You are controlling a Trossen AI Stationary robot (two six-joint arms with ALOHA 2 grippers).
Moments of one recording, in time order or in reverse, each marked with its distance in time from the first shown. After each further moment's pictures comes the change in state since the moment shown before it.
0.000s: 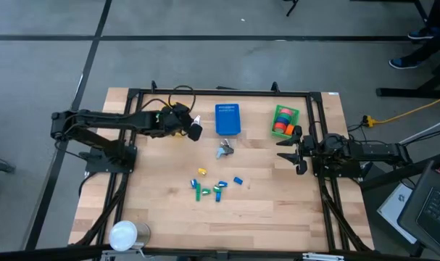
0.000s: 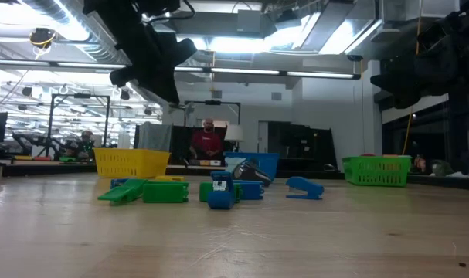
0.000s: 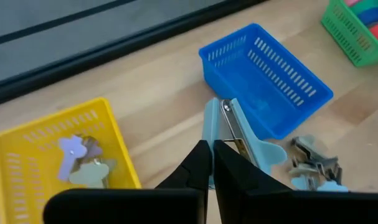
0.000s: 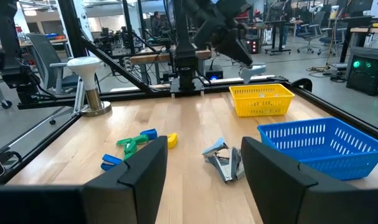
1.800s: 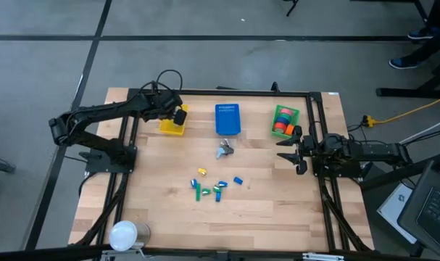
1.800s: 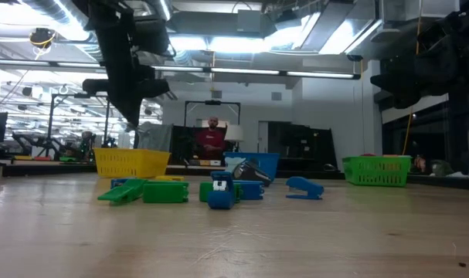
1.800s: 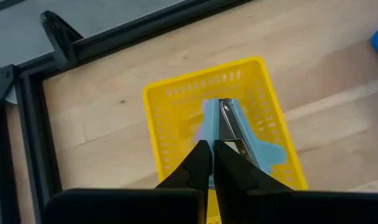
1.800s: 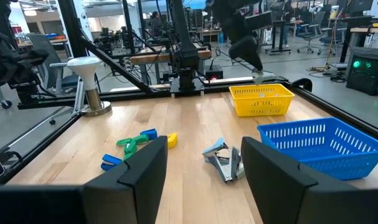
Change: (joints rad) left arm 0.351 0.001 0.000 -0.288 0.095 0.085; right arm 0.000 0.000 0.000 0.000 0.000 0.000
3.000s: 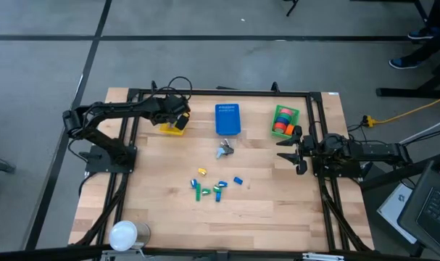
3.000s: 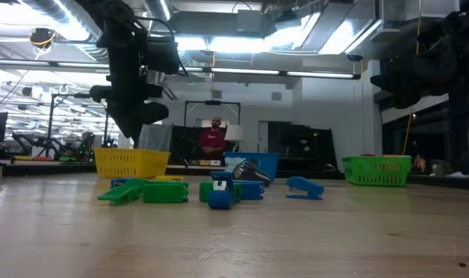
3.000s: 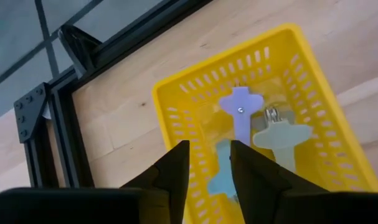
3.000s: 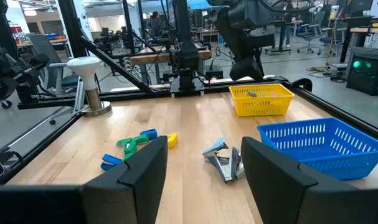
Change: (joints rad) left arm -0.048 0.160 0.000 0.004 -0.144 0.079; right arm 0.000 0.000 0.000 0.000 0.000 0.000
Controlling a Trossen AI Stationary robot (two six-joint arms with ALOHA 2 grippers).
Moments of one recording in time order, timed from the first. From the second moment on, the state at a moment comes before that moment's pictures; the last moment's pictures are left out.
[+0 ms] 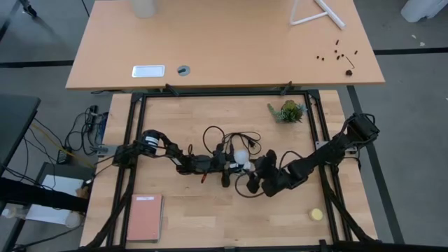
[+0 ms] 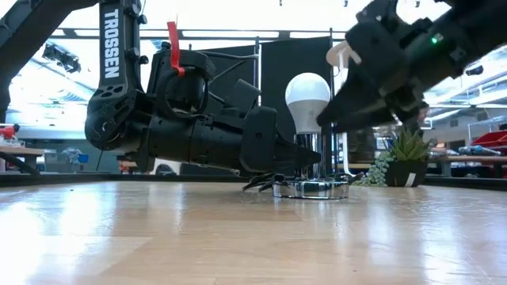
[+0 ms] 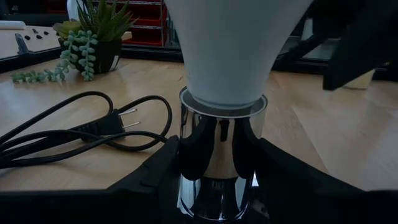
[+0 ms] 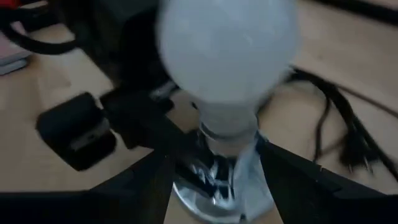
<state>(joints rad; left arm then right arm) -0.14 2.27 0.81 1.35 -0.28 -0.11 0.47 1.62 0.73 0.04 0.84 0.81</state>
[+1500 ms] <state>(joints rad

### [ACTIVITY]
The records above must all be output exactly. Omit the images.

### [SOLVED PROBLEM]
You are controlling a Trossen AI Stationary robot (two six-joint arms with ALOHA 2 grippers).
Moments of one recording, in time order or in reverse, each marked with its distance in time from the first shown. After each further moment's pictures comes the change in state since the moment shown before it.
0.000s: 
0.000s: 
0.000s: 
0.000s: 
1.800s: 
1.800s: 
1.800s: 
1.800s: 
Change: (joints rad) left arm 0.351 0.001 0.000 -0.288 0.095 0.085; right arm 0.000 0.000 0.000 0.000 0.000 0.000
3.000s: 
3.000s: 
3.000s: 
3.000s: 
Change: (joints rad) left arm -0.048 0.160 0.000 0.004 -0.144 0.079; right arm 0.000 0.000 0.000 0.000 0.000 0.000
Controlling a Trossen AI Stationary robot (two six-joint arms with ALOHA 2 grippers).
Moments of one recording in time order, timed from the first. From the second moment on, the state at a moment comes before that moment's pictures; the last moment's pictures are left out.
[+0 ms] 
[+0 ms] 
[+0 ms] 
[+0 ms] 
<state>(joints rad; left arm then right arm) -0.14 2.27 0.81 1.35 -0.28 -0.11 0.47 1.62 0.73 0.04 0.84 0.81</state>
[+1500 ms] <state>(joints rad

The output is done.